Earl Wright v. Osceola County/OptaComp

JCC Pitts; Orlando District; Order Date: June 28, 2016

OJCC Case: 15-012319NPP; D/A: 1/10/2014

Claimant’s Counsel: Michael P. Clelland

Employer/Carrier’s Counsel: Michael Broussard

Briefly: PRESUMPTION UNDER F.S. §112.18 – JCC Pitts denied the claim for compensability of claimant’s heart disease and hypertension under the presumption afforded by F.S. §112.18 and found the claimant did not establish a disability from the claimed condition.

Summary: The JCC evaluated the four elements required to invoke the presumption under F.S. §112.18 and found the claimant passed a pre-employment physical examination, that the claimant is a member of one of the protected classes, and the claimant suffers from heart disease, a covered condition. However, the JCC found the claimant did not establish that he suffered a disability from the claimed condition and, therefore, the presumption did not apply.

The JCC noted the claimant was medically restricted from working as a firefighter by a physician at Urgent Care until he could be seen by a cardiologist. However, the JCC also noted there was no medical testimony that this restriction was reasonable pending the evaluation by a cardiologist and related to his heart disease.  The JCC also noted that Dr. Kakaar placed the claimant on restricted duty including no heavy physical work including fighting fires, but found there was no medical testimony that retroactively applied this work restriction back to the date of accident in this case. 

The JCC also noted the claimant made an ore tenus motion that the date of accident be amended to conform to the evidence. The JCC denied the motion and found that no disability was established for the date of accident of January 10, 2014, and this was the date which the Employer/Carrier defended the claim on.  The JCC concluded he could not amend the date of accident pled in a Petition for Benefits without prejudicing the rights of the Employer/Carrier.

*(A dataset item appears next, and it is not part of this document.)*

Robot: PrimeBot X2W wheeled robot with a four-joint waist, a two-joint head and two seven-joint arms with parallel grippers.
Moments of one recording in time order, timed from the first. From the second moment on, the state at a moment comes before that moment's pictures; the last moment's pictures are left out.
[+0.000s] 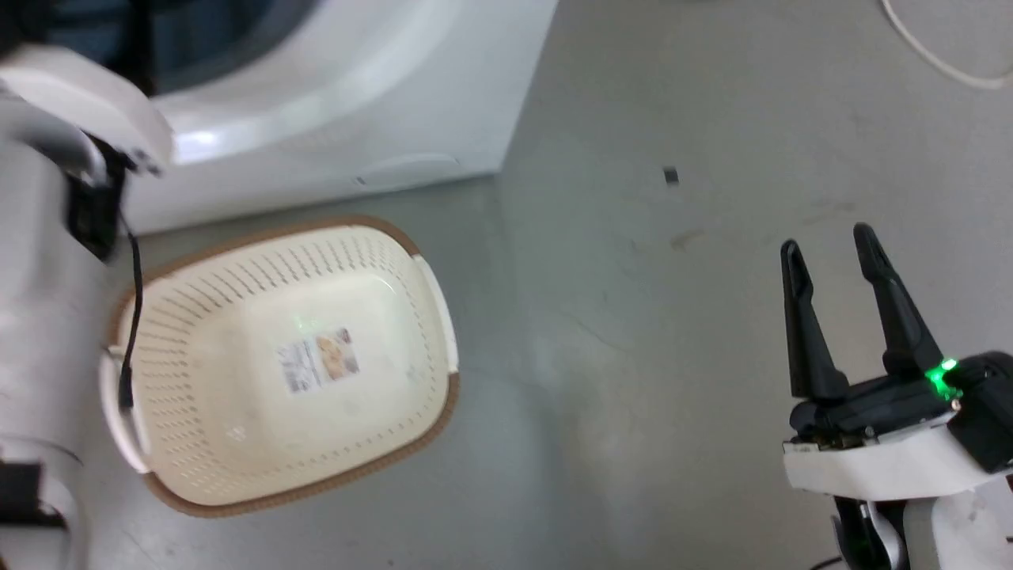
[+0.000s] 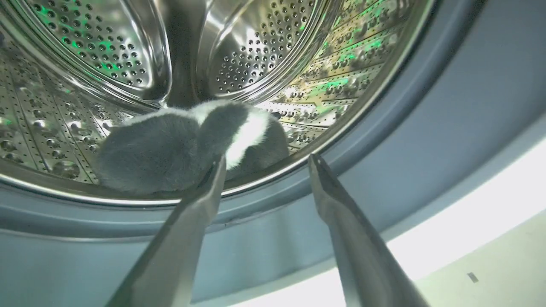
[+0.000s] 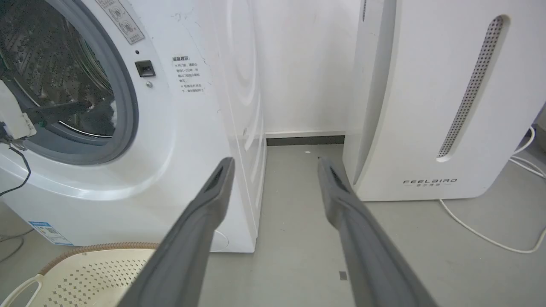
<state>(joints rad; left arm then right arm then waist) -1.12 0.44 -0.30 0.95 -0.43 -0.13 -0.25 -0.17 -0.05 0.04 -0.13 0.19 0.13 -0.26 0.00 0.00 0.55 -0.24</state>
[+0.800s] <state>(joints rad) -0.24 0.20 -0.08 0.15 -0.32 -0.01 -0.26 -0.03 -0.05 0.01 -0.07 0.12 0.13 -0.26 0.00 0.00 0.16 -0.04</state>
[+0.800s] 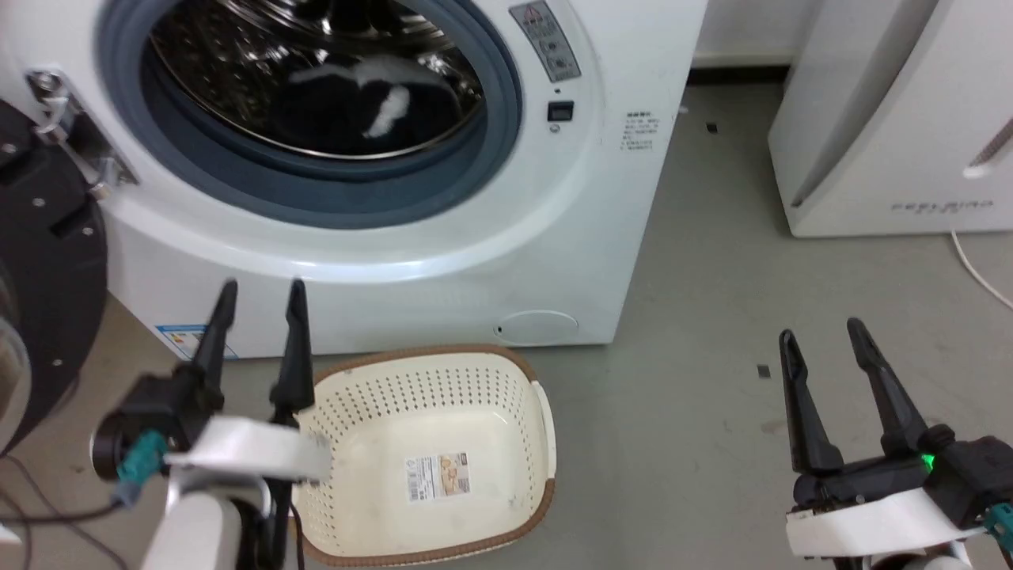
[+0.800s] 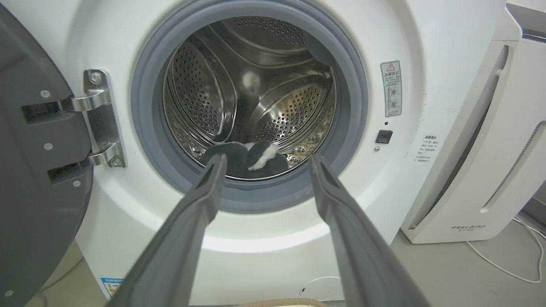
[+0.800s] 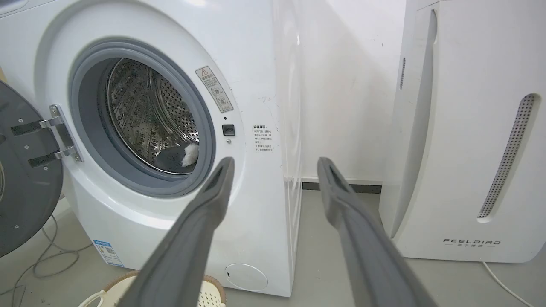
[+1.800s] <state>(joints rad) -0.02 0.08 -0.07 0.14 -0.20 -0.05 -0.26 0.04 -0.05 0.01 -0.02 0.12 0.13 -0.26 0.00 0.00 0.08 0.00</state>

Victoria Rosso v. AT&T Corp., AT&T Communications/Sedgwick CMS

JCC Hogan; Ft. Lauderdale District; Order Date: June 28, 2016

OJCC Case: 02-053101GBH; D/A: 2/10/1989

Claimant’s Counsel: Richard B. Berman

Employer/Carrier’s Counsel: Thaddeus A. Harrell and Cheryl L. Wilke

Briefly: HOME RENOVATIONS; ATTENDANT CARE; LAWN SERVICE – JCC Hogan denied the claim for home renovations, but granted the claim for attendant care and lawn service pursuant to the opinions of Dr. Gayles, the authorized pain management physician, and Dr. Mortenesen, the authorized psychologist.

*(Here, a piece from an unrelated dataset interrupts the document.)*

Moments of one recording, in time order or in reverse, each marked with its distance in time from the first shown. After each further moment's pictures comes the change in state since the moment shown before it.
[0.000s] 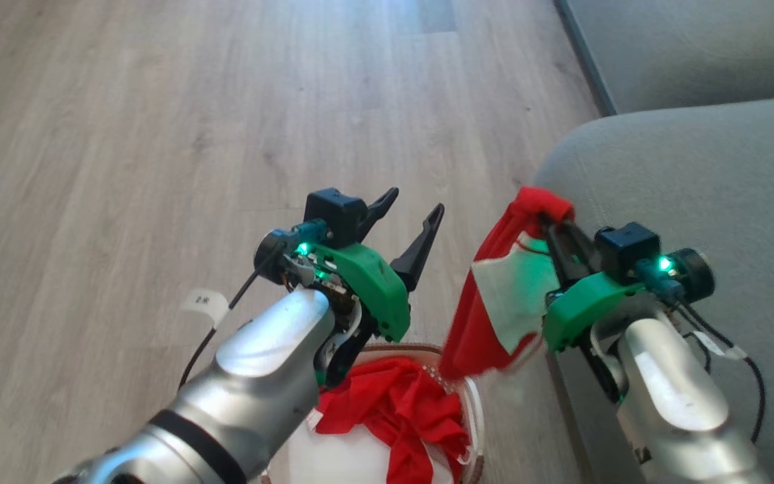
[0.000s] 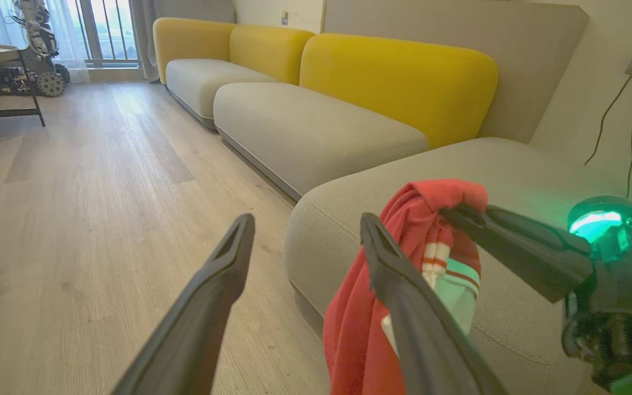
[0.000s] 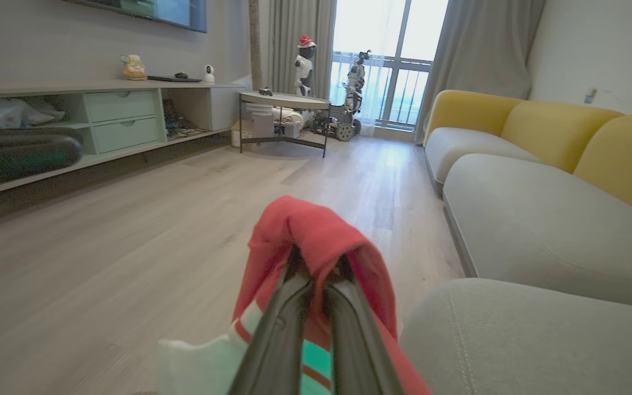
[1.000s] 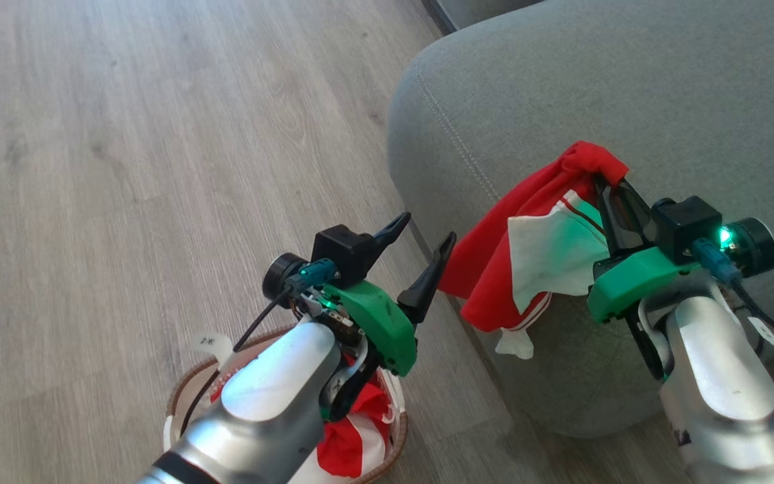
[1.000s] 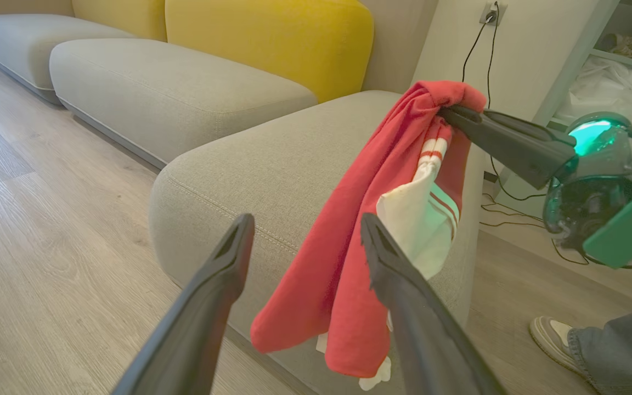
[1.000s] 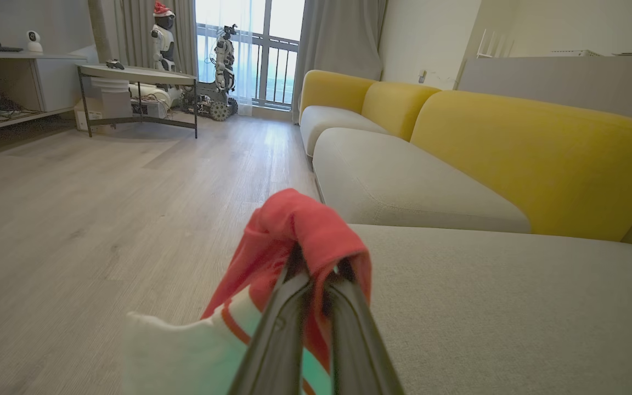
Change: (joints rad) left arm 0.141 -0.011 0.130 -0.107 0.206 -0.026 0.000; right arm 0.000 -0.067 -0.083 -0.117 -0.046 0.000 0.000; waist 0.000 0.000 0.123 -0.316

Summary: The JCC denied the claim for home renovations, including ramp access in all exit/entry areas, outdoor motion sensor lighting, kitchen pull-down shelves and slide-out drawers, a kitchen stove with controls on front, widening the doorways to allow mobility for a scooter/wheelchair, smooth flooring, an ADA-approved handicapped commode with side bars, portable bidet, and wheelchair-accessible vanity, and found the evidence did not support a finding that these claims are medically necessary. The JCC noted that the need for these benefits was not clearly established based upon the totality of medical evidence.

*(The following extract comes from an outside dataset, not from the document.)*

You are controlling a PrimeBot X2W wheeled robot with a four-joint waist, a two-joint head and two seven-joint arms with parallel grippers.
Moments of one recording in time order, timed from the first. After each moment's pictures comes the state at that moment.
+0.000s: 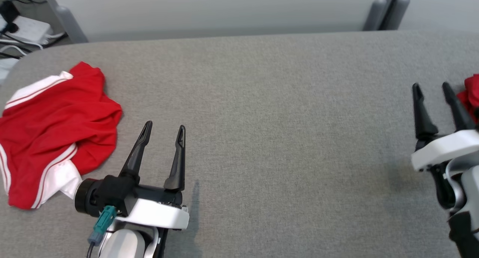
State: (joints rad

The JCC awarded attendant care benefits pursuant to the testimony of Dr. Gayles, the authorized pain management physician, and found attendant care was medically necessary for at least four hours a day to assist the claimant with showering, bathing, dressing, laundry, grocery shopping, meal prep, long distance transportation, and house cleaning. The JCC also found the claimant’s treating psychologist, Dr. Mortensen, testified that having assistance with keeping her home clean would help the claimant improve her compensable depression and anxiety conditions.

The JCC also awarded the claim for lawn service based upon the opinion of psychologist Dr. Mortensen, that the claimant’s inability to maintain her yard makes her feel depressed and anxious. The JCC noted that Dr. Mortenesen opined that if the claimant received help maintaining her yard, her issues with depression, anxiety, and low self-esteem would improve.  The JCC distinguished the facts of the present case from the case law authority submitted by the Employer/Carrier reflecting that lawn care service is not medically necessary.